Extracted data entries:
********************
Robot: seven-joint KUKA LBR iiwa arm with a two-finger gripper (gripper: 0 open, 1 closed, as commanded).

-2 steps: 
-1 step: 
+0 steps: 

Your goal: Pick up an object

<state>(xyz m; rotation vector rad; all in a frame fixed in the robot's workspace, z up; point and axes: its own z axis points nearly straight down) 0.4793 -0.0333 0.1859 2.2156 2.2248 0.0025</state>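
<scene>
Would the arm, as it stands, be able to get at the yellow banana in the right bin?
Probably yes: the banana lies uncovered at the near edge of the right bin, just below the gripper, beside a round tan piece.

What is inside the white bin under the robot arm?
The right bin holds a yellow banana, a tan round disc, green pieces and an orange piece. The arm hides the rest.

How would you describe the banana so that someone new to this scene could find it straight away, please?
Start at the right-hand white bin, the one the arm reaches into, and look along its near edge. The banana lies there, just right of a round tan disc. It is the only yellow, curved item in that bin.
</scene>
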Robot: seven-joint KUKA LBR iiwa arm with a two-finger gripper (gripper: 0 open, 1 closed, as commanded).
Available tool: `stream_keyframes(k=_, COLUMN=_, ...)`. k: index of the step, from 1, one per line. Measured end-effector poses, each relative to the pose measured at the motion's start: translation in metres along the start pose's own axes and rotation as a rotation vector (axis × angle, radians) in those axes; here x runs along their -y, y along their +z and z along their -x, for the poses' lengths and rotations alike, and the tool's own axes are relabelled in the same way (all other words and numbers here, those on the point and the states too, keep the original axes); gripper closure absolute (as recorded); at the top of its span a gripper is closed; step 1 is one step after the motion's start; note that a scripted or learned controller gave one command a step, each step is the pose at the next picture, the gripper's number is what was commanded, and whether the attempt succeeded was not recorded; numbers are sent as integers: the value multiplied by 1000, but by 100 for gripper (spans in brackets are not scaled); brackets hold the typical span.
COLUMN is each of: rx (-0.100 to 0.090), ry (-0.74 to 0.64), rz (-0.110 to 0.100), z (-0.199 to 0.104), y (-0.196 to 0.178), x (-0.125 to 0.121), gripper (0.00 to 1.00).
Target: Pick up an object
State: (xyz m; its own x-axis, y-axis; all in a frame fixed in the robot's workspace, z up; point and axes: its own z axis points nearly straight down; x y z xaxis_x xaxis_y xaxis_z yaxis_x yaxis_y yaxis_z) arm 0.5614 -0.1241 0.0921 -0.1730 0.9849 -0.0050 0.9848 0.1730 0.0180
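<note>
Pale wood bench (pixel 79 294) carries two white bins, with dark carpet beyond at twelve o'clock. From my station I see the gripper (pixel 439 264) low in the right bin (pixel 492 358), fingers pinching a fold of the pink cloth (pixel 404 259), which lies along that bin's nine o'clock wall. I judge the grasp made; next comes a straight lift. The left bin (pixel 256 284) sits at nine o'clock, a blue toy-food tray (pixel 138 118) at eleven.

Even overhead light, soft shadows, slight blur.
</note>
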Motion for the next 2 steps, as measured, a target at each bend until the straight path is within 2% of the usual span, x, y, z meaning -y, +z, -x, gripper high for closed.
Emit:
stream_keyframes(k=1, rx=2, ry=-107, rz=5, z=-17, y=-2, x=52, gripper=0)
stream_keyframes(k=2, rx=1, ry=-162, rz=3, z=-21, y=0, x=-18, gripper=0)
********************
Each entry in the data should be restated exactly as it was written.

Robot: seven-joint KUKA LBR iiwa arm with a two-finger gripper (gripper: 0 open, 1 closed, as commanded).

-2 steps: 
-1 step: 
+0 steps: 

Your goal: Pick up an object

<state>(xyz m; rotation vector rad; all in a frame fixed in the robot's workspace, z up; point and axes: its own z axis points nearly straight down) 0.4793 -0.0333 0.1859 2.2156 2.2248 0.0025</state>
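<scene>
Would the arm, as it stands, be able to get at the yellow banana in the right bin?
Probably yes: the banana lies uncovered at the near edge of the right bin, just below the gripper, beside a round tan piece.

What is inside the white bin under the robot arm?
The right bin holds a yellow banana, a tan round disc, green pieces and an orange piece. The arm hides the rest.

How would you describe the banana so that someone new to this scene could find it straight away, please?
Start at the right-hand white bin, the one the arm reaches into, and look along its near edge. The banana lies there, just right of a round tan disc. It is the only yellow, curved item in that bin.
</scene>
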Robot: seven-joint KUKA LBR iiwa arm with a two-finger gripper (gripper: 0 open, 1 closed, as commanded).
Available tool: `stream_keyframes(k=_, COLUMN=_, ...)`. k: index of the step, from 1, one per line. Measured end-effector poses, each relative to the pose measured at the motion's start: translation in metres along the start pose's own axes and rotation as a rotation vector (axis × angle, radians) in those axes; here x runs along their -y, y along their +z and z along their -x, for the poses' lengths and rotations alike, and the tool's own axes are relabelled in the same way (all other words and numbers here, those on the point and the states too, keep the original axes); gripper closure absolute (as recorded); at the top of its span a gripper is closed; step 1 is one step after the motion's start; note that a scripted or learned controller gave one command a step, each step is the pose at the next picture, the gripper's number is what was commanded, and whether the attempt succeeded was not recorded; numbers are sent as integers: the value multiplied by 1000, but by 100 for gripper (spans in brackets are not scaled); brackets hold the typical span.
COLUMN is each of: rx (-0.100 to 0.090), ry (-0.74 to 0.64), rz (-0.110 to 0.100), z (-0.199 to 0.104), y (-0.196 to 0.178), x (-0.125 to 0.121), gripper (0.00 to 1.00).
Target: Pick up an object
State: (xyz m; its own x-axis, y-axis; all in a frame fixed in the robot's workspace, z up; point and axes: its own z axis points nearly straight down; x y z xaxis_x xaxis_y xaxis_z yaxis_x yaxis_y yaxis_z) arm 0.5614 -0.1241 0.0921 -0.1730 0.9849 -0.0050 0.9848 0.1730 0.0180
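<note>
Pale wood bench (pixel 79 294) carries two white bins, with dark carpet beyond at twelve o'clock. From my station I see the gripper (pixel 439 264) low in the right bin (pixel 492 358), fingers pinching a fold of the pink cloth (pixel 404 259), which lies along that bin's nine o'clock wall. I judge the grasp made; next comes a straight lift. The left bin (pixel 256 284) sits at nine o'clock, a blue toy-food tray (pixel 138 118) at eleven.

Even overhead light, soft shadows, slight blur.
</note>
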Motion for the next 2 steps, as measured, a target at each bend until the straight path is within 2% of the usual span, x, y, z meaning -y, +z, -x, gripper high for closed.
Emit:
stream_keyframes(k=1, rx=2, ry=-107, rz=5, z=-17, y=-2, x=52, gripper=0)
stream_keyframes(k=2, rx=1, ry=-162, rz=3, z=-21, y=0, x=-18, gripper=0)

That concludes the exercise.